What Track Here Would Be Right at Home on David Crosby’s First Album?

Hot Stamper Pressings of the Music of Graham Nash Available Now

Our last shootout for this album took place in 2021. I wish we could keep the record in stock but finding the right stampers these days is not easy.

Still, as a favorite album of mine, I listen to the album regularly, just not on vinyl. Both the standard CD and the cassette I have sound right to me, sounding very much like the original record.

Recently I was playing the album and heard a song that sounded an awful lot like it might have been produced by the same team that recorded David Crosby’s first album, If Only I Could Remember My Name.

If you’re up for it, listen to the Crosby, then play the Nash and see if you can spot it. Feel free to leave your impressions in the comments section below.

Digging Deeper

Songs for Beginners is one of those albums that made me want to dig deeper into audio. After every improvement I managed to make to the system, Songs for Beginners would be one of the records that I would play (at very high volume) to see what changes I had brought about.

All the best changes — the ones I kept — always made the album sound better than I had last heard it. Over the course of decades the sound became amazingly good, a true Demo Disc that belonged in the company of Tea for the Tillerman or Dark Side of the Moon.

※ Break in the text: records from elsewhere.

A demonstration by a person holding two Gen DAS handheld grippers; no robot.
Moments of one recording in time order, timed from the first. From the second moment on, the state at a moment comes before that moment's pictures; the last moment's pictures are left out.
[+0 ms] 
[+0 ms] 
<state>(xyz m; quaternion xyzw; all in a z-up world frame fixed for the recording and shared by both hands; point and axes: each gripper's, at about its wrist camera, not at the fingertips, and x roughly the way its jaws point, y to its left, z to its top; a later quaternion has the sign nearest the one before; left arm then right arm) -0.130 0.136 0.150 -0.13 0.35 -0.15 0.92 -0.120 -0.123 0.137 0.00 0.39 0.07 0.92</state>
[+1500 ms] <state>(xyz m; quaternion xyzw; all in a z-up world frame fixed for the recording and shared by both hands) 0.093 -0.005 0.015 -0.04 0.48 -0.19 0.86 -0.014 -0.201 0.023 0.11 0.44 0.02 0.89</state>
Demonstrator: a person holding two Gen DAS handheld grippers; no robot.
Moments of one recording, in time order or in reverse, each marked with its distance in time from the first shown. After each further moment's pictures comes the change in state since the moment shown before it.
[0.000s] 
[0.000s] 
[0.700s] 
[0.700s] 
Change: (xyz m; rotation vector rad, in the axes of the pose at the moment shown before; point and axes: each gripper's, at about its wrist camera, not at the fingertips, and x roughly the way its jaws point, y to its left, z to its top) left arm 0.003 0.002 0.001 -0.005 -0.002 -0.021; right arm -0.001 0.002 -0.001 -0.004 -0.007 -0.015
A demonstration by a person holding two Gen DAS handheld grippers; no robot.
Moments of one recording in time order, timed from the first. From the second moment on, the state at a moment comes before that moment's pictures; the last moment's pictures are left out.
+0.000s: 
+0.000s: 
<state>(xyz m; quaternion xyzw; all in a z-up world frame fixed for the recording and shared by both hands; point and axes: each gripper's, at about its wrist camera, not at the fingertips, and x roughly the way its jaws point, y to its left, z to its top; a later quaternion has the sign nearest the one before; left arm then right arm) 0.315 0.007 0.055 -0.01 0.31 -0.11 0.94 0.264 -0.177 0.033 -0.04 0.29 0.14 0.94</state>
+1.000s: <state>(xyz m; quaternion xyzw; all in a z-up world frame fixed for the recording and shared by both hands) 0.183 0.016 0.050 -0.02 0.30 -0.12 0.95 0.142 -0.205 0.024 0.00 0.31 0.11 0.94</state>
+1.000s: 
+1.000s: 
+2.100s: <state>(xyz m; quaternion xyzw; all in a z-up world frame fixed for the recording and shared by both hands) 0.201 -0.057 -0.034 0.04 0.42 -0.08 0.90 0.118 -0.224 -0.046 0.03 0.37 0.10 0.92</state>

Back in the 70s and the 80s, not so much later as I had found plenty of other tough test discs by then, it helped me dramatically improve the playback quality of my system, which, to be honest, had a very long way to go, although I sure didn’t know that at the time. I thought it sounded great.

Early on in the history of our track by track breakdowns, written in order to aid listeners in testing their stereos and the other copies of the record they might own, we did a breakdown for the album which you can read here.

If you can’t find a nice original, whatever you do, don’t buy the awful Classic Records pressing of the album. They ruined it.

Want to find your own killer copy?

Consider taking our moderately helpful advice concerning the pressings that tend to win our shootouts.

As of 2024, shootouts for Songs for Beginners should be carried out:

Nothing else will do for a big, dynamic, powerful recording such as this.


Better Days in the mid-70s

Songs for Beginners couldn’t make me an audiophile; I already was one. It did, however, make me a more dedicated audio enthusiast. It’s precisely the kind of record that rewards the 40 50-plus years I’ve put into this hobby, trying to get it as well as hundreds — now thousands — of other wonderful records to sound their best.

When I first acquired Audio Research tube gear (ARC SP3-A & D-75A) in the mid-70s I thought I had arrived. The sound was glorious compared to the Crown transistor amp and preamp they replaced in my system. It was truly a giant leap forward.

Little did I know that I had a much, much longer journey ahead of me (which would, truth be told, not include ARC gear for long). By 2007 we were tube free and have never looked back. There was never any reason to. Records were sounding better and better with each passing year.